_TASK STATEMENT_.
Every line of the material below is to be printed again exactly.

_RECORDS TO PROCESS_.
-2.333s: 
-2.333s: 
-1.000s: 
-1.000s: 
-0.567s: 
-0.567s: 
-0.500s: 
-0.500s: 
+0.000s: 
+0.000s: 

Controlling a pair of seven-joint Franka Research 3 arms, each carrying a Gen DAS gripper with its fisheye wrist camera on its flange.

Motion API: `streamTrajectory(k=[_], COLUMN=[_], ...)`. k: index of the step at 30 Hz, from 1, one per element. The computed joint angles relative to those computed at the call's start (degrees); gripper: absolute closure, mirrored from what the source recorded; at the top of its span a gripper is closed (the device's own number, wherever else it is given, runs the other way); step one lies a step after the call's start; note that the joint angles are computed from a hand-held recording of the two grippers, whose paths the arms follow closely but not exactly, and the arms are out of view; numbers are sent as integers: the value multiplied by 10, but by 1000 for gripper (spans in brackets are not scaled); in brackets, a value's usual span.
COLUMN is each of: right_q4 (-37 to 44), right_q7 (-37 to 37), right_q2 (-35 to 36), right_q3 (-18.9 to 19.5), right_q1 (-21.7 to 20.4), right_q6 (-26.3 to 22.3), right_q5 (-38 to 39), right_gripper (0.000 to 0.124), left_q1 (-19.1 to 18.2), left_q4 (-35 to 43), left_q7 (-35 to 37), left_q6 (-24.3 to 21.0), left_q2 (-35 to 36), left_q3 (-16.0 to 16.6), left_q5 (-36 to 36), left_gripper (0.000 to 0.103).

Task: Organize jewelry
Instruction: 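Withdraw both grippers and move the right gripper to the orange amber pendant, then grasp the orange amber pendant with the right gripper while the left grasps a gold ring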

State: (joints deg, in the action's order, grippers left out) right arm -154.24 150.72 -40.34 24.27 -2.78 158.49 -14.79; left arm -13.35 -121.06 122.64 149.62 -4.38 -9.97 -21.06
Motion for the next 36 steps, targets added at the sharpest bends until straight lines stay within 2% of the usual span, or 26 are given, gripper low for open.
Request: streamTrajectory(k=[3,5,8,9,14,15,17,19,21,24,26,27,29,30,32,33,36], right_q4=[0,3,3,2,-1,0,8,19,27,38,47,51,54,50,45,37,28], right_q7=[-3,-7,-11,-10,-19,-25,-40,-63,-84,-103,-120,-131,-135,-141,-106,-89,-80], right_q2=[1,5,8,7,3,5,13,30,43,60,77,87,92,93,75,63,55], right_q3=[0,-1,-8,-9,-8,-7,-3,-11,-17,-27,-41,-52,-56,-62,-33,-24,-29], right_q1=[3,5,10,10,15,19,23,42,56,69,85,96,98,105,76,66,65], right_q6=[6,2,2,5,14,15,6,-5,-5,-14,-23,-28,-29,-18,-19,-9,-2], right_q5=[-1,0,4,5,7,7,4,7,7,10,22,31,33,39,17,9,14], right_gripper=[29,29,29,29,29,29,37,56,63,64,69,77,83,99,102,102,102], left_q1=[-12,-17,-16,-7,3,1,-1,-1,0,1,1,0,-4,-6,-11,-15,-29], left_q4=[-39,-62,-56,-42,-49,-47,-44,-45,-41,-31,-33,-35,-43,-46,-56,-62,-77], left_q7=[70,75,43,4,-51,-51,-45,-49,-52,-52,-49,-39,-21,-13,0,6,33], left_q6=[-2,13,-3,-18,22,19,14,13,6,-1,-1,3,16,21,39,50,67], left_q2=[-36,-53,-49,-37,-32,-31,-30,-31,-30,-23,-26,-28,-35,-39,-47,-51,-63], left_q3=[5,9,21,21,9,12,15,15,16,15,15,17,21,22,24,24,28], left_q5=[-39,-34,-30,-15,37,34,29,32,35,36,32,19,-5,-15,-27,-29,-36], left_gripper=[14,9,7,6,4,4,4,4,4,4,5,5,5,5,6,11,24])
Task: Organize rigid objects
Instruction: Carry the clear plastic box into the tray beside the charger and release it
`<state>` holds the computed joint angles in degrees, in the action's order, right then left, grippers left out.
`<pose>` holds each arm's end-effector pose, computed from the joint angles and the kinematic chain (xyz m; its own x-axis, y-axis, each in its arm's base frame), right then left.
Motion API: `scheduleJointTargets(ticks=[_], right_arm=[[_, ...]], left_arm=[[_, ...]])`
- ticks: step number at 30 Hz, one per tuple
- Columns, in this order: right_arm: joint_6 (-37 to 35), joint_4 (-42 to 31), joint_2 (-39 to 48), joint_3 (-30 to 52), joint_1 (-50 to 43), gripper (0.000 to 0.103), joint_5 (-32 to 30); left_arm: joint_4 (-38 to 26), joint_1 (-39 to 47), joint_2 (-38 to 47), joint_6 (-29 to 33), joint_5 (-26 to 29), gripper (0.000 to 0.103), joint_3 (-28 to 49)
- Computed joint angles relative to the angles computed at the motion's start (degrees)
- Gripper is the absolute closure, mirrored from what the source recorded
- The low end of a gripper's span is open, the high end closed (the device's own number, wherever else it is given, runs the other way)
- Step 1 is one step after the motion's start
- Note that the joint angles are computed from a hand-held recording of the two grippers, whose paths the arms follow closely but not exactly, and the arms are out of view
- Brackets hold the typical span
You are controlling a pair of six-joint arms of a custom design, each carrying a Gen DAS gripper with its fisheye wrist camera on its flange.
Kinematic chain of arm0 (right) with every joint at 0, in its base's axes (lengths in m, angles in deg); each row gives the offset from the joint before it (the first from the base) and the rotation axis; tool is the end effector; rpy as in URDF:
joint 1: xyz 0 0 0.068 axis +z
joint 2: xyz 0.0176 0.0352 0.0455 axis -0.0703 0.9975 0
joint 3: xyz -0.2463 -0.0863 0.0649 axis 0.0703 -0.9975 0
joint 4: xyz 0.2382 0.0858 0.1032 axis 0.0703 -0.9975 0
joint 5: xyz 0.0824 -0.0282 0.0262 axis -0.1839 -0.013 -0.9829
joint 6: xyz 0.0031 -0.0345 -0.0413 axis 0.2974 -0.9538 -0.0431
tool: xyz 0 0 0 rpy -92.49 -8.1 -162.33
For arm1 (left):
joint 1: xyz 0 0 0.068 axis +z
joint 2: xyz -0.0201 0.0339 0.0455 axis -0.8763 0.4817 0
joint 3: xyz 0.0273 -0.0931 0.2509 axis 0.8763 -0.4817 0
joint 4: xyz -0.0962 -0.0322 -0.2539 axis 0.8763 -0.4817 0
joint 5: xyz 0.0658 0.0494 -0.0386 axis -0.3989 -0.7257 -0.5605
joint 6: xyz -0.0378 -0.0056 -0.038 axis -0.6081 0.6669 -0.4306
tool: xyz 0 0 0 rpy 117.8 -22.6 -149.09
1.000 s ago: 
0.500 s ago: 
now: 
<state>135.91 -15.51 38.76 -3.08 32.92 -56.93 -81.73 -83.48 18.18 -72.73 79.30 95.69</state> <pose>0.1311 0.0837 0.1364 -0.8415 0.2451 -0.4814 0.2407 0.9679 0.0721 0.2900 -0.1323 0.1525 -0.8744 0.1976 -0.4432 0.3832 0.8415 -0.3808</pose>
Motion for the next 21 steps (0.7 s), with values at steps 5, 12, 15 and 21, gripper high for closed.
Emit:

_RESPONSE TO THE TASK_.
-2.333s: 
-2.333s: 
-1.000s: 
-1.000s: 
-0.567s: 
-0.567s: 
-0.500s: 
-0.500s: 
+0.000s: 
+0.000s: 

Controlling a pair of seven-joint Franka Research 3 arms, each carrying a Gen DAS gripper with its fisheye wrist camera on its flange.

Motion API: `streamTrajectory(k=[_], COLUMN=[_], ...)`. k: index of the step at 30 Hz, from 1, one per element. The computed joint angles relative to those computed at the call's start (degrees); gripper: absolute closure, mirrored from what the source recorded; at the top of its span a gripper is closed (the device's own number, wherever else it is given, runs the other way); step one lies a step after the call's start; note that the joint angles are computed from a hand-held recording of the two grippers, whose paths the arms follow closely but not exactly, and the arms are out of view; numbers are sent as integers: the value multiplied by 10, but by 1000 for gripper (spans in brackets are not scaled); in brackets, a value's usual span.
COLUMN is each of: right_q4 (-37 to 44), right_q7 (-37 to 37), right_q2 (-35 to 36), right_q3 (-18.9 to 19.5), right_q1 (-21.7 to 20.4), right_q6 (-26.3 to 22.3), right_q5 (-38 to 39), right_gripper (0.000 to 0.124), left_q1 (-19.1 to 18.2), left_q4 (-35 to 43), left_q7 (-35 to 37), left_q6 (-24.3 to 21.0), left_q2 (-35 to 36), left_q3 (-16.0 to 16.6), left_q5 (-36 to 36), left_gripper (0.000 to 0.103).

Task: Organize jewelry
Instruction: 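Withdraw both grippers and move the right gripper to the orange amber pendant, then grasp the orange amber pendant with the right gripper while the left grasps a gold ring
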
State: (joints deg, in the action's order, grippers left out) right arm -154.24 150.72 -40.34 24.27 -2.78 158.49 -14.79; left arm -13.35 -121.06 122.64 149.62 -4.38 -9.97 -21.06
Motion for the next 36 steps, targets added at the sharpest bends until straight lines stay within 2% of the usual span, or 26 are given, gripper low for open.
Request: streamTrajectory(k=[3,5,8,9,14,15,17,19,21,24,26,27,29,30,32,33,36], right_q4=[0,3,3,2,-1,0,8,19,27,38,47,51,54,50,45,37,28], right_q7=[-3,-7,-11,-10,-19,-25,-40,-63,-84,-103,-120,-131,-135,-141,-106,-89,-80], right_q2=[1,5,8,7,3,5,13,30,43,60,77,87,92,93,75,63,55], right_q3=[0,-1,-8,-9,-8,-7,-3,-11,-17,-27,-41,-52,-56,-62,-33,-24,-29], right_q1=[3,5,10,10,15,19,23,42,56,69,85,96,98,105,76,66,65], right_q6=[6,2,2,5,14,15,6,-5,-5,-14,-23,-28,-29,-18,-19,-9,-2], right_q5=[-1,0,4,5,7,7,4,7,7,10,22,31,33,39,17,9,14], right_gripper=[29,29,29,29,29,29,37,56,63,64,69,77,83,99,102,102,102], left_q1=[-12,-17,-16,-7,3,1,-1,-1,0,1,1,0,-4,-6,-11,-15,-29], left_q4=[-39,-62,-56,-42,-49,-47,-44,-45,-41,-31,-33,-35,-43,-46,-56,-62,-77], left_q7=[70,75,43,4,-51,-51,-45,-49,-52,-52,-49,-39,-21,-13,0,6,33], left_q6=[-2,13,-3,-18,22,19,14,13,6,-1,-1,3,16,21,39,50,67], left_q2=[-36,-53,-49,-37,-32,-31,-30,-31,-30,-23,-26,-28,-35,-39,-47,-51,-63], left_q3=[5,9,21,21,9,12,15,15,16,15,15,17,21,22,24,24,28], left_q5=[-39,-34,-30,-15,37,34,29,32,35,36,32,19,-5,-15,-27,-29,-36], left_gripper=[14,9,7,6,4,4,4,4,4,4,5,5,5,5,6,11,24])
Task: Organize rigid objects
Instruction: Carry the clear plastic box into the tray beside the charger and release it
`<state>` holds the computed joint angles in degrees, in the action's order, right then left, grippers left out.
`<pose>` holds each arm's end-effector pose, computed from the joint angles and the kinematic chain (xyz m; its own x-axis, y-axis, each in its arm's base frame), right then left.
Motion API: `scheduleJointTargets(ticks=[_], right_arm=[[_, ...]], left_arm=[[_, ...]])`
- ticks: step number at 30 Hz, one per tuple
- Columns, in this order: right_arm: joint_6 (-37 to 35), joint_4 (-42 to 31), joint_2 (-39 to 48), joint_3 (-30 to 52), joint_1 (-50 to 43), gripper (0.000 to 0.103), joint_5 (-32 to 30); left_arm: joint_4 (-38 to 26), joint_1 (-39 to 47), joint_2 (-38 to 47), joint_6 (-29 to 33), joint_5 (-26 to 29), gripper (0.000 to 0.103), joint_3 (-28 to 49)
- Computed joint angles relative to the angles computed at the motion's start (degrees)
- Gripper is the absolute closure, mirrored from what the source recorded
- The low end of a gripper's span is open, the high end closed (the device's own number, wherever else it is given, runs the other way)
- Step 1 is one step after the motion's start
- Note that the joint angles are computed from a hand-held recording of the two grippers, whose paths the arms follow closely but not exactly, and the arms are out of view
- Brackets hold the typical span
You are controlling a pair of six-joint arms of a custom design, each carrying a Gen DAS gripper with its fisheye wrist camera on its flange.
Kinematic chain of arm0 (right) with every joint at 0, in its base's axes (lengths in m, angles in deg); each row gives the offset from the joint before it (the first from the base) and the rotation axis; tool is the end effector; rpy as in URDF:
joint 1: xyz 0 0 0.068 axis +z
joint 2: xyz 0.0176 0.0352 0.0455 axis -0.0703 0.9975 0
joint 3: xyz -0.2463 -0.0863 0.0649 axis 0.0703 -0.9975 0
joint 4: xyz 0.2382 0.0858 0.1032 axis 0.0703 -0.9975 0
joint 5: xyz 0.0824 -0.0282 0.0262 axis -0.1839 -0.013 -0.9829
joint 6: xyz 0.0031 -0.0345 -0.0413 axis 0.2974 -0.9538 -0.0431
tool: xyz 0 0 0 rpy -92.49 -8.1 -162.33
For arm1 (left):
joint 1: xyz 0 0 0.068 axis +z
joint 2: xyz -0.0201 0.0339 0.0455 axis -0.8763 0.4817 0
joint 3: xyz 0.0273 -0.0931 0.2509 axis 0.8763 -0.4817 0
joint 4: xyz -0.0962 -0.0322 -0.2539 axis 0.8763 -0.4817 0
joint 5: xyz 0.0658 0.0494 -0.0386 axis -0.3989 -0.7257 -0.5605
joint 6: xyz -0.0378 -0.0056 -0.038 axis -0.6081 0.6669 -0.4306
tool: xyz 0 0 0 rpy 117.8 -22.6 -149.09
1.000 s ago: 
0.500 s ago: 
now: 
<state>135.91 -15.51 38.76 -3.08 32.92 -56.93 -81.73 -83.48 18.18 -72.73 79.30 95.69</state> <pose>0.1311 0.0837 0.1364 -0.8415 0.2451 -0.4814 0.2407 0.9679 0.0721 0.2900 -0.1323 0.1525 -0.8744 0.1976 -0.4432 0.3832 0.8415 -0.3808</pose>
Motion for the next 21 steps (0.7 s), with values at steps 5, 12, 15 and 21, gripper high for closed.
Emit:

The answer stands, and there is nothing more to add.